Exercise requirements:
The lines you return must be all those in the data that hold the string "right".

(Exercise data Opens)

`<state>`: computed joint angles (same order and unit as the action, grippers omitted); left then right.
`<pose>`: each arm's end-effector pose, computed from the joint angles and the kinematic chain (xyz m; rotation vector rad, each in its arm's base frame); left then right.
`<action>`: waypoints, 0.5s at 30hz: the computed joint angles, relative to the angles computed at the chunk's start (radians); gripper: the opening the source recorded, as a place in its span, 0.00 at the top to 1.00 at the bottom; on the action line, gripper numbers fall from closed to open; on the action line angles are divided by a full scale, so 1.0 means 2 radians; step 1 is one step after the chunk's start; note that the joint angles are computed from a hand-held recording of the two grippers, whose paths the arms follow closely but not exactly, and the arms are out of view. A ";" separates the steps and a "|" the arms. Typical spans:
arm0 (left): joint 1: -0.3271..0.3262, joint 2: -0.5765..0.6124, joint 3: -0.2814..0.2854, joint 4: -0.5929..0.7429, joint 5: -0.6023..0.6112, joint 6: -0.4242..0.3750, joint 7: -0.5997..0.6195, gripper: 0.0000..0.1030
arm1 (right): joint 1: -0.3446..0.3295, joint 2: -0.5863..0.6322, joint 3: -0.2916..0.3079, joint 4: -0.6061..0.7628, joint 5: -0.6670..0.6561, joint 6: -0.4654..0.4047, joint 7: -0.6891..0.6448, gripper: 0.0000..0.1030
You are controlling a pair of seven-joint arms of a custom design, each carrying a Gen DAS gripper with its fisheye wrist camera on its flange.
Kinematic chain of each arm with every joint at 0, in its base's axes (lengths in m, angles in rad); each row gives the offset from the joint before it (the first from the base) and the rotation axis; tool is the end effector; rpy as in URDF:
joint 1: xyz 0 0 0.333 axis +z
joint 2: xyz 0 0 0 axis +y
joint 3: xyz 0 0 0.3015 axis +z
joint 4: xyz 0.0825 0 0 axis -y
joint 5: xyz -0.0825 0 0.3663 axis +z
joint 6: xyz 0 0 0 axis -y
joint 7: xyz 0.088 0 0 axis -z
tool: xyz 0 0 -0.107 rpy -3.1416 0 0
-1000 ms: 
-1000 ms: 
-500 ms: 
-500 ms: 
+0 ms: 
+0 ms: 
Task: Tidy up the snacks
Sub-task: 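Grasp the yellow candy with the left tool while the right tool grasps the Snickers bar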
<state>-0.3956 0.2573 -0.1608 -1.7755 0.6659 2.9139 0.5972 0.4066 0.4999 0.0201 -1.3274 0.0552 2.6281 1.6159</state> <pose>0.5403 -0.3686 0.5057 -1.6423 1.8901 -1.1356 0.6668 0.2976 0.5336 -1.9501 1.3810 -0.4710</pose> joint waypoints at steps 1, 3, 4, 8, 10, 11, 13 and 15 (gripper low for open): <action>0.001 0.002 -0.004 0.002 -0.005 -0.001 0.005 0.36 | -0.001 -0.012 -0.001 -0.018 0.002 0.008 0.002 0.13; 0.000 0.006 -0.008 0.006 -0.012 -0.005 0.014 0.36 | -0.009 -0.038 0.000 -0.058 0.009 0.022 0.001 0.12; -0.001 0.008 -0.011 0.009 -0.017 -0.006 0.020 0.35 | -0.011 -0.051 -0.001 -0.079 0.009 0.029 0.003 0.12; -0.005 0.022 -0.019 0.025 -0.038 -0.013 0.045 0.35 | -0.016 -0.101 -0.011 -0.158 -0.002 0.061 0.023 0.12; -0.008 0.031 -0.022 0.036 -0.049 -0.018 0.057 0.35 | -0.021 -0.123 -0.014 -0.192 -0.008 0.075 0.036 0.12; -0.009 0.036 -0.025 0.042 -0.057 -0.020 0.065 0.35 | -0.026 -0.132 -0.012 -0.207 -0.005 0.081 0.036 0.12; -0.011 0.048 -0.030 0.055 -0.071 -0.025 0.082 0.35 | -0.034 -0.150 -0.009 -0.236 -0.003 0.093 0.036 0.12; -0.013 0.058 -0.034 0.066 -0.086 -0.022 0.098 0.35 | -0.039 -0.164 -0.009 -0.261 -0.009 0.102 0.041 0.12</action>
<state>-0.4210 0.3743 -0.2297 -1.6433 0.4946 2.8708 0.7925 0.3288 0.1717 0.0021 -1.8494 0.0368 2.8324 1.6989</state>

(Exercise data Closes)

Response:
`<state>`: computed joint angles (same order and unit as the action, grippers omitted); left then right.
`<pose>`: each arm's end-effector pose, computed from the joint angles and the kinematic chain (xyz m; rotation vector rad, each in its arm's base frame); left then right.
arm1 (right): joint 1: -0.3446..0.3295, joint 2: -0.5863..0.6322, joint 3: -0.2916..0.3079, joint 4: -0.6061..0.7628, joint 5: -0.6670..0.6561, joint 6: -0.4654..0.4047, joint 7: -0.6891..0.6448, gripper: 0.0000..0.1030
Sub-task: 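Grasp the yellow candy with the left tool while the right tool grasps the Snickers bar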

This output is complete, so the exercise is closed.